Der Altersgipfel der Erkrankung liegt zwischen 15 und 25 Jahren, wobei Nulligravide häufiger betroffen sind.
Leitsymptome
- dumpfe bis ziehende, typischerweise beidseitig auftretende Unterbauchschmerzen (wobei einseitige Schmerzen möglich sind)

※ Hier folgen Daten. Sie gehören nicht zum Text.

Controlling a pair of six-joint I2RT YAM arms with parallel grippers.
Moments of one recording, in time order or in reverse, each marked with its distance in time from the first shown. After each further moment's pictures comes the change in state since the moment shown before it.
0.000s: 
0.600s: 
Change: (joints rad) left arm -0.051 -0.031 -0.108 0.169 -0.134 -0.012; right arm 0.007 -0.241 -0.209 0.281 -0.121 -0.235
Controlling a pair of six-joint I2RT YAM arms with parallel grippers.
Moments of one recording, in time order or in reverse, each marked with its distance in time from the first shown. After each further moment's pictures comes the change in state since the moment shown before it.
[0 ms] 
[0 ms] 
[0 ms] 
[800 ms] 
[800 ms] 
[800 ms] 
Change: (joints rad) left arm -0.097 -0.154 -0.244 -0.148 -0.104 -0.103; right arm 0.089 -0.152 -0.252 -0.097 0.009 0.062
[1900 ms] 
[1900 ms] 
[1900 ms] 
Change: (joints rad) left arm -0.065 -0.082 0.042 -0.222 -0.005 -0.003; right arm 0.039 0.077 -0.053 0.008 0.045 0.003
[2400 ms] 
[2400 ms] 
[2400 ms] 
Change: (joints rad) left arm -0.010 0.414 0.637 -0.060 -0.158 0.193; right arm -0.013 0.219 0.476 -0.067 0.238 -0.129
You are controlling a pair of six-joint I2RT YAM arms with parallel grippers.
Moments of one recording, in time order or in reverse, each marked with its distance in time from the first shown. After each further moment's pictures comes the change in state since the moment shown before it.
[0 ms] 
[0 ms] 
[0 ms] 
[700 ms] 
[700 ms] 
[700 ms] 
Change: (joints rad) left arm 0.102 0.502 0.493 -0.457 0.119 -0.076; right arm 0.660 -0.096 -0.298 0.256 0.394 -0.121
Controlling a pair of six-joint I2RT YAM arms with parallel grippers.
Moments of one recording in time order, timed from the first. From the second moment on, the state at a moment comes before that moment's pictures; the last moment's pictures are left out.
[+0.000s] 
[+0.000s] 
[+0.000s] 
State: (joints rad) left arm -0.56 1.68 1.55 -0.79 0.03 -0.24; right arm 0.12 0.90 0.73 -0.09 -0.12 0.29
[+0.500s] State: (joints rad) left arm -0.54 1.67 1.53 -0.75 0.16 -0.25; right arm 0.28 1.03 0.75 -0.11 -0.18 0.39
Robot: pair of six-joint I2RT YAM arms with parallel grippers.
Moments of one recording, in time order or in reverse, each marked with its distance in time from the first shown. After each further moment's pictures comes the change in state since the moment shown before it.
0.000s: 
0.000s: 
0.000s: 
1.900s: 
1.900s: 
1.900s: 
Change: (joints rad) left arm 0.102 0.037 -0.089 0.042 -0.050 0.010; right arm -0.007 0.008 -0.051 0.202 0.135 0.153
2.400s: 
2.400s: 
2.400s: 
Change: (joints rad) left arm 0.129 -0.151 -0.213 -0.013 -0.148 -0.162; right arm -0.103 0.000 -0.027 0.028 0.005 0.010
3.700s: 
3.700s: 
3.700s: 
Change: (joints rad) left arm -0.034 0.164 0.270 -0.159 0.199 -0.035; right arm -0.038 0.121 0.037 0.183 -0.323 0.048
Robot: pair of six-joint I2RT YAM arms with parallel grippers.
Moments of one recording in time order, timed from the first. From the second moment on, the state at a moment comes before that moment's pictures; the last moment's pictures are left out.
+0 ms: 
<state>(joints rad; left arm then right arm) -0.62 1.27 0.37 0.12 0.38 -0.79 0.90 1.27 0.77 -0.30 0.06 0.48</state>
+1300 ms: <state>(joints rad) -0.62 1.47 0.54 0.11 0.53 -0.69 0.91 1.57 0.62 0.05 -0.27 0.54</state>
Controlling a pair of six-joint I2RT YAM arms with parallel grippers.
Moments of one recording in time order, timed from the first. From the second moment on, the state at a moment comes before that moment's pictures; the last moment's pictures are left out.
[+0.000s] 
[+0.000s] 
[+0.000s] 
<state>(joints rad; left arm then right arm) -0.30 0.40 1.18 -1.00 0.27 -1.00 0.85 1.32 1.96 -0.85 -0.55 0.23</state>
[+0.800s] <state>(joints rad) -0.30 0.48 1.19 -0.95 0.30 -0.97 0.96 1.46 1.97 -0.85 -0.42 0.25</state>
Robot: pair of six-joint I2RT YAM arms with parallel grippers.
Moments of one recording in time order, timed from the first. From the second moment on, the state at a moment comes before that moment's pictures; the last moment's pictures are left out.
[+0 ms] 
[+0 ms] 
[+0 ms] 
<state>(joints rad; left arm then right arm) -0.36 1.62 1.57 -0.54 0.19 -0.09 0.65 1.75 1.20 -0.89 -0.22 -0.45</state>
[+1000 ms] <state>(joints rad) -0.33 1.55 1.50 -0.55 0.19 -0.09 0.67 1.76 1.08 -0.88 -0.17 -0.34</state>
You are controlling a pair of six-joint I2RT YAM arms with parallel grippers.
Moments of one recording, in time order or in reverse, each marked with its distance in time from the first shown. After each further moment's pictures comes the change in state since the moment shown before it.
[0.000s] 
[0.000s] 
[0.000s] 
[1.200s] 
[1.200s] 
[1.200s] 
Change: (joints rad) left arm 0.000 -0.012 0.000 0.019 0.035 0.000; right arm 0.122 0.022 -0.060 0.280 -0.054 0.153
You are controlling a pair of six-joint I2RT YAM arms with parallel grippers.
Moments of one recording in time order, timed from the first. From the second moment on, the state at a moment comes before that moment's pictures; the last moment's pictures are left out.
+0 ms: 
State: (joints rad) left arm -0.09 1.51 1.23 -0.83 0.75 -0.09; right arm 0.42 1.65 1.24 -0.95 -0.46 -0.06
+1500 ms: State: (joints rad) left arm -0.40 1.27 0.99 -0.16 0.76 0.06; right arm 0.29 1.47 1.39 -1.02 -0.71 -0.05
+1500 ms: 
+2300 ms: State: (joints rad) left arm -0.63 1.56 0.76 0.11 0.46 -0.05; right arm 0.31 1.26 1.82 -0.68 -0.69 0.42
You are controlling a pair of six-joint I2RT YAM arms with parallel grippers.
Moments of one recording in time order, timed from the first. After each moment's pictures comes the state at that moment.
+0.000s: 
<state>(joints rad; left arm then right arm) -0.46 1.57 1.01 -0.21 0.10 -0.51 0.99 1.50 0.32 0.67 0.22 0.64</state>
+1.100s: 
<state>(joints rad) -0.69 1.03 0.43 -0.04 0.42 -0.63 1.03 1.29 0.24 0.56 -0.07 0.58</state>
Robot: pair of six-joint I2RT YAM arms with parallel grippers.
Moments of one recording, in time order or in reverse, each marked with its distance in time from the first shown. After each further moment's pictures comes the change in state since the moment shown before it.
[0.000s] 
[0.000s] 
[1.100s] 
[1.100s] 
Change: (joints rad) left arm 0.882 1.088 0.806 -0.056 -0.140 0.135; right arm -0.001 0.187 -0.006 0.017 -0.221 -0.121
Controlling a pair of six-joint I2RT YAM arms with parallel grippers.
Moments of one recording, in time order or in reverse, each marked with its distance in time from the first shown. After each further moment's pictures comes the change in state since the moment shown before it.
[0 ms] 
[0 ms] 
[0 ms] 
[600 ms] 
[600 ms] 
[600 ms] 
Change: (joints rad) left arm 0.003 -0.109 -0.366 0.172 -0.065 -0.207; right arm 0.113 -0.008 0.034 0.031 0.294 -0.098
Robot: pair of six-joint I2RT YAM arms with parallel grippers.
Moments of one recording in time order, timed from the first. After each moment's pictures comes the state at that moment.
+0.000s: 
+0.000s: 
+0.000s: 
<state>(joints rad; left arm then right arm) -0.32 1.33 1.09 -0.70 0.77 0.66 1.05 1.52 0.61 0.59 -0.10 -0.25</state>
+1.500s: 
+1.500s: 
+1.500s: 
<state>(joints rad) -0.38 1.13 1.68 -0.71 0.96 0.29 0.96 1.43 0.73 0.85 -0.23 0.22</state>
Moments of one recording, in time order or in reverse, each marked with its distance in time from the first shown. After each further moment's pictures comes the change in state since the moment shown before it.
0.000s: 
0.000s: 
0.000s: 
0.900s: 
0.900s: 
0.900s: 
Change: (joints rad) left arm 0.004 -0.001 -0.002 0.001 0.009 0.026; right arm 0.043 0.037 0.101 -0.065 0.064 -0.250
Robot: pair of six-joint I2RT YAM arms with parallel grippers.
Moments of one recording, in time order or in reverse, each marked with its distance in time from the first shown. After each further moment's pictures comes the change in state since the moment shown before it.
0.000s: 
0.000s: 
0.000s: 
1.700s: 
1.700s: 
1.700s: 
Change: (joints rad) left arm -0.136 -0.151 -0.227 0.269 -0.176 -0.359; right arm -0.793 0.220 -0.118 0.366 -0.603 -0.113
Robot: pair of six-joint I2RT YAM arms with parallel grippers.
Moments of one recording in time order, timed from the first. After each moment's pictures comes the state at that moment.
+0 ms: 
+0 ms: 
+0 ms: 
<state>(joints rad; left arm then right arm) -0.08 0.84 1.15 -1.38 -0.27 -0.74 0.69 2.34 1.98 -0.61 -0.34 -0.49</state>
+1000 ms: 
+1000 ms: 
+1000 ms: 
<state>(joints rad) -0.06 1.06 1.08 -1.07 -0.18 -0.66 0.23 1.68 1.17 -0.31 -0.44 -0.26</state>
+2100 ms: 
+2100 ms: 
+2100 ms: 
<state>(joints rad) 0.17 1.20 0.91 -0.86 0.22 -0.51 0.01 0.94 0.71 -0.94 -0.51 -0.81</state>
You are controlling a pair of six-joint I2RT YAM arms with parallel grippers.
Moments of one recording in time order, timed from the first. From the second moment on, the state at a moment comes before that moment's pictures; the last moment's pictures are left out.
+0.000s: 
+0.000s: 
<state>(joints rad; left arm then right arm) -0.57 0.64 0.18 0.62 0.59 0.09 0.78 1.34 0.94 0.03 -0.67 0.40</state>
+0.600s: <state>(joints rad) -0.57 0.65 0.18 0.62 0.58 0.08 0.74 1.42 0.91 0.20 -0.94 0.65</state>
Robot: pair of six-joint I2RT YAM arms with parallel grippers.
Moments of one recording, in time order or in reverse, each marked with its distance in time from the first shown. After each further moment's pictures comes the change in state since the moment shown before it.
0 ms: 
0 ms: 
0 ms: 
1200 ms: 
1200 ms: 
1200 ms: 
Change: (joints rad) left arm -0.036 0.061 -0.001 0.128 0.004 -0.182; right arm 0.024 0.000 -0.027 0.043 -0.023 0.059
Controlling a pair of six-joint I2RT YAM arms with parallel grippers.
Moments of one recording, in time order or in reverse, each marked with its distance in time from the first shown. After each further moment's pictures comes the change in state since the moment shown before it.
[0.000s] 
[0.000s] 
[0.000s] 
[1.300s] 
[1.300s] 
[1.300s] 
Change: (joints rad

- eventuell Abwehrspannung
- druckdolenter Unterbauch
- Portioschiebeschmerz
- ggf. auffälliger Fluor vaginalis (bei aszendierender Infektion)
- Körpertemperatur > 38°C
- Dyspareunie
- ggf. peritonitische Symptome (Übelkeit, Erbrechen)
Epidemiologie
Die Erkrankung tritt bei sexuell aktiven Frauen zwischen 15 und 25 Jahren am häufigsten auf, wobei Nulligravide häufiger betroffen sind. Mit zunehmendem Alter wird das Aufkommen seltener. Genaue Daten aus Deutschland liegen hierzu nicht vor.
Prognose
Bei entsprechender Therapie ist die Prognose gut, wobei es zu Rezidiven kommen kann. Allerdings treten in manchen Fällen auch Komplikationen auf:
- So steigt aufgrund von postinfektiösen Tubenverklebungen das Risiko einer späteren extrauterinen Gravidität auf 5%
- mögliche Verläufe mit chronischen Flüssigkeitsansammlungen (Pyo-/Hämatosalpinx), die zu fibrinösen Verklebungen führen können. Hierdurch Risiko der Sterilität 20% bis 40%.
- Pelveoperitonitis
- Tuboovarial Abszess
- Douglas Abszess
- Chronische Unterbauchschmerzen
Diagnostik
Mittelpunkt der Diagnostik stellt die gynäkologische Untersuchung mit Leitsymptom Portioschiebeschmerz, Anamnese und Klinik dar. Der positiv-prädiktive Wert der klinischen Diagnose gegenüber einer laparoskopischen beträgt zwischen 65% und 90%.[1]
weitere Diagnostik:
- Laborparameter wie CRP und Leukozyten Zahl
- Abstrich zum kulturellen Bakteriennachweis
- Vaginale Sonographie: verdickte Tuben, freie Flüssigkeit im Douglas Raum
- PCR auf Chlamydien und Gonokokken
Erreger
- Häufigste Erreger sind Chlaymdia trachomatis und Neisseria gonorrhoeae [2[2],3[3]]
- Mycoplasma genitalium
- Gardnerella vaginalis
- Anaerobier (Prevotella, Atobium, Leptotrichia)
Therapie
Kalkulierte Therapie
| Klinische Situation | Präferenz | Substanz | Dosierung | Dauer | Anpassungen | Kommentar |
|---|---|---|---|---|---|---|
| Stationäre Aufnahme | Therapie der Wahl | Ceftriaxon iv | 1 x 2 g | 10 - 14 Tage | Alternative:
Piperacillin/Tazobactam 3x 4,5g ohne Kombination mit Metronidazol | |
| zusätzlich | Doxycyclin po | 2 x 100 mg | 10 - 14 Tage | Alternative: Azithromycin 1g | ||
| zusätzlich | Metronidazol iv/po | 1 x 500 mg | 10 - 14 Tage |
| Klinische Situation | Präferenz | Substanz | Dosierung | Dauer | Anpassungen | Kommentar |
|---|---|---|---|---|---|---|
| Stationäre Aufnahme | Therapie der Wahl | Levofloxacin iv | 2 x 500 g | 10 - 14 Tage | ||
| zusätzlich | Metronidazol iv/po | 2 x 500 mg | 10 - 14 Tage |
Prävention / Prophylaxe
- Implantation eines IUD erhöht Risiko in den ersten vier bis sechs Wochen nach Einlage des IUDs
- Aufklärung über sexuell übertragbare Erkrankungen
- Verwendung eines Kondoms
- ↑ Morcos R, Frost N, Hnat M, Petrunak A, Caldito G. Laparoscopic versus clinical diagnosis of acute pelvic inflammatory disease. The Journal of Reproductive Medicine. 1993 Jan;38(1):53-56.
- ↑ Goller JL, De Livera AM, Fairley CK, Guy RJ, Bradshaw CS, Chen MY, Simpson JA, Hocking JS. Population attributable fraction of pelvic inflammatory disease associated with chlamydia and gonorrhoea: a cross-sectional analysis of Australian sexual health clinic data. Sex Transm Infect. 2016 Nov;92(7):525-531. doi: 10.1136/sextrans-2015-052195. Epub 2016 Apr 18. PMID: 27091729.
- ↑ Price MJ, Ades AE, Welton NJ, Simms I, Macleod J, Horner PJ. Proportion of Pelvic Inflammatory Disease Cases Caused by Chlamydia trachomatis: Consistent Picture From Different Methods. J Infect Dis. 2016 Aug 15;214(4):617-24. doi: 10.1093/infdis/jiw178. Epub 2016 Jun 3. PMID: 27260786; PMCID: PMC4957435.